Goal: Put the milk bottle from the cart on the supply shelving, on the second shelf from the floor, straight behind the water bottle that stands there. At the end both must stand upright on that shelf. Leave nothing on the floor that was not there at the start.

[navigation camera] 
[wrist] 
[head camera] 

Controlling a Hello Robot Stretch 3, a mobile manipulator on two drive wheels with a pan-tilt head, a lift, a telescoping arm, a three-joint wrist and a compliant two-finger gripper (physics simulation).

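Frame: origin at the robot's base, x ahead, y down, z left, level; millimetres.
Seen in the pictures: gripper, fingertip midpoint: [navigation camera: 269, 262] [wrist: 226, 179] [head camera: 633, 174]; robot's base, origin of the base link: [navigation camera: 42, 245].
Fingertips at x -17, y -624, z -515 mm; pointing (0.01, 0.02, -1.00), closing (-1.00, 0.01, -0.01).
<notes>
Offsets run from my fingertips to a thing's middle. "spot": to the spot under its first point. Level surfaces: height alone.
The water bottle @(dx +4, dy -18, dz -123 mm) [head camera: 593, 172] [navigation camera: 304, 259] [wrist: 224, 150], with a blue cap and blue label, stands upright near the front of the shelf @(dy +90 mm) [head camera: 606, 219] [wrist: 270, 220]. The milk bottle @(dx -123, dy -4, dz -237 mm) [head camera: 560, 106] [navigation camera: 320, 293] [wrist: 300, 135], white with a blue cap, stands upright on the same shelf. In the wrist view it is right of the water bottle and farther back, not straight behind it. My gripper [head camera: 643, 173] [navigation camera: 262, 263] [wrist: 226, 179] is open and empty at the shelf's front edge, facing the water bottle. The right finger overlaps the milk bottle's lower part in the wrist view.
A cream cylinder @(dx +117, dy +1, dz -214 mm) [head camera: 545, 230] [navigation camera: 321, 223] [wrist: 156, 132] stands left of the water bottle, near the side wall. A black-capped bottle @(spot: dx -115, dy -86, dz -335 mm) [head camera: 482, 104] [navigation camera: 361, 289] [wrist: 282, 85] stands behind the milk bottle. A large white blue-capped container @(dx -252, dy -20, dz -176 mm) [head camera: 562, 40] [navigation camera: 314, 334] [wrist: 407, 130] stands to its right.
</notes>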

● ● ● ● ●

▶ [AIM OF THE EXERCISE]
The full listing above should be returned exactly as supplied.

▶ [RESULT]
Goal: Put the milk bottle from the cart on the supply shelving, on the second shelf from the floor, straight behind the water bottle that stands there. At the end both must stand upright on that shelf. Leave nothing on the floor that was not there at the start.

[navigation camera] 
[wrist] 
[head camera] 

Controlling a Hello Robot Stretch 3, a mobile manipulator on two drive wheels with a pan-tilt head, a lift, a telescoping arm, a three-joint wrist and a compliant two-finger gripper (physics simulation).

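Frame: origin at the robot's base, x ahead, y down, z left, level; millimetres.
Seen in the pictures: gripper, fingertip midpoint: [navigation camera: 269, 262] [wrist: 226, 179] [head camera: 633, 174]; robot's base, origin of the base link: [navigation camera: 42, 245].
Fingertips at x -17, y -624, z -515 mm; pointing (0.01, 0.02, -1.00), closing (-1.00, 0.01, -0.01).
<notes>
Offsets run from my fingertips to a thing's middle. "spot": to the spot under its first point. Level surfaces: height alone.
The water bottle @(dx +4, dy -18, dz -123 mm) [head camera: 593, 172] [navigation camera: 304, 259] [wrist: 224, 150], with a blue cap and blue label, stands upright near the front of the shelf @(dy +90 mm) [head camera: 606, 219] [wrist: 270, 220]. The milk bottle @(dx -123, dy -4, dz -237 mm) [head camera: 560, 106] [navigation camera: 320, 293] [wrist: 300, 135], white with a blue cap, stands upright on the same shelf. In the wrist view it is right of the water bottle and farther back, not straight behind it. My gripper [head camera: 643, 173] [navigation camera: 262, 263] [wrist: 226, 179] is open and empty at the shelf's front edge, facing the water bottle. The right finger overlaps the milk bottle's lower part in the wrist view.
A cream cylinder @(dx +117, dy +1, dz -214 mm) [head camera: 545, 230] [navigation camera: 321, 223] [wrist: 156, 132] stands left of the water bottle, near the side wall. A black-capped bottle @(spot: dx -115, dy -86, dz -335 mm) [head camera: 482, 104] [navigation camera: 361, 289] [wrist: 282, 85] stands behind the milk bottle. A large white blue-capped container @(dx -252, dy -20, dz -176 mm) [head camera: 562, 40] [navigation camera: 314, 334] [wrist: 407, 130] stands to its right.
</notes>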

Besides the given answer, there is nothing more to add.